In fact, Hollywood has been quietly mining Indian philosophy and mythology for decades, often without acknowledgment or understanding of the source material. The Matrix didn't just borrow Eastern philosophy—it lifted wholesale from the Upanishads and Vedantic concepts of Maya (illusion) and Moksha (liberation). Neo's journey from ignorance to enlightenment mirrors the classical Indian narrative of spiritual awakening. The red pill versus blue pill choice echoes the fundamental Hindu concept of choosing between the material world of illusion and the pursuit of ultimate truth.
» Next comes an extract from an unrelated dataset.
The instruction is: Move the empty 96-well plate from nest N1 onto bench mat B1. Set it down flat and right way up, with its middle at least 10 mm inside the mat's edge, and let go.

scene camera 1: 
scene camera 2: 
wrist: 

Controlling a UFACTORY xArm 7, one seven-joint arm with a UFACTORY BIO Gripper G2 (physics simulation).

Star Wars, too, is riddled with Indian influences that are rarely credited. "Padmé" is a Sanskrit name meaning lotus; "Ahsoka" comes from the Indian name and emperor Ashoka; Anakin comes from the name Aniket, which means “he who is home is the world;” Emperor Palpatine’s first name is Sheev, derived from Shiva; Yoda is derived from the Sanskrit word "Yoddha," meaning "hero," "warrior," or "one who knows;"and "Shakti" (Shaak Ti) is a Sanskrit word that means divine feminine power or cosmic energy. Anakin's path to darkness illustrates karma: how actions and choices create suffering. The Force itself bears striking resemblance to Prana, the life energy described in Hindu and Buddhist texts. And from The Watchman, Dr. Manhattan is heavily drawn from Shiva—the blue-skinned destroyer god whose third eye can incinerate entire universes, just like Manhattan's ability to disintegrate matter with a thought.






These aren't coincidences or loose inspirations. They are systematic extractions from a rich philosophical tradition that Hollywood has extracted for decades to enrich their Western characters, while portraying the rare and often “one-and-only” Indian character as culturally out-of-touch with ridiculous accents and who can’t speak to the opposite sex. But it's not just about representation—though that matters enormously. It's about what we lose when we limit our storytelling to one cultural tradition. Middle-earth gave us a fantasy of medieval Europe, but what about a fantasy rooted in South Asia’s rich traditions? What new archetypes and metaphors might emerge? What fresh perspectives on heroism, sacrifice, and redemption? The success of Everything Everywhere All at Once proved that audiences are ready for narratives that don't follow Western storytelling conventions. Korean content is dominating global streaming platforms. The appetite is there; the stories are there; the audience is there.
What is missing are stories that delve deeply into the nuances of South Asian mythology to create vibrant storytelling for the modern world. And after years of bemoaning how stories of South Asian culture are superficially disseminated here in the west, I have decided to take matters into my own hands and write it myself.
What started as a "what if" question has become The Navagraha Trilogy—a science fiction fantasy novel series that brings the scale and wonder of Lord of the Rings, Star Wars, and yes, the Mahabharata to the vibrant world of South Asian mythology. In my next post, I'll share more about my story that has been decades in the making.
Sometimes the stories we're waiting for are the ones we need to write ourselves.
Wonderfully written for the Western world
The Mahabharata has always been a source of wonder to me, beautifully composed and filled with stories that take your breath away. I agree it's so underutilised and I'd love to see a big budget production.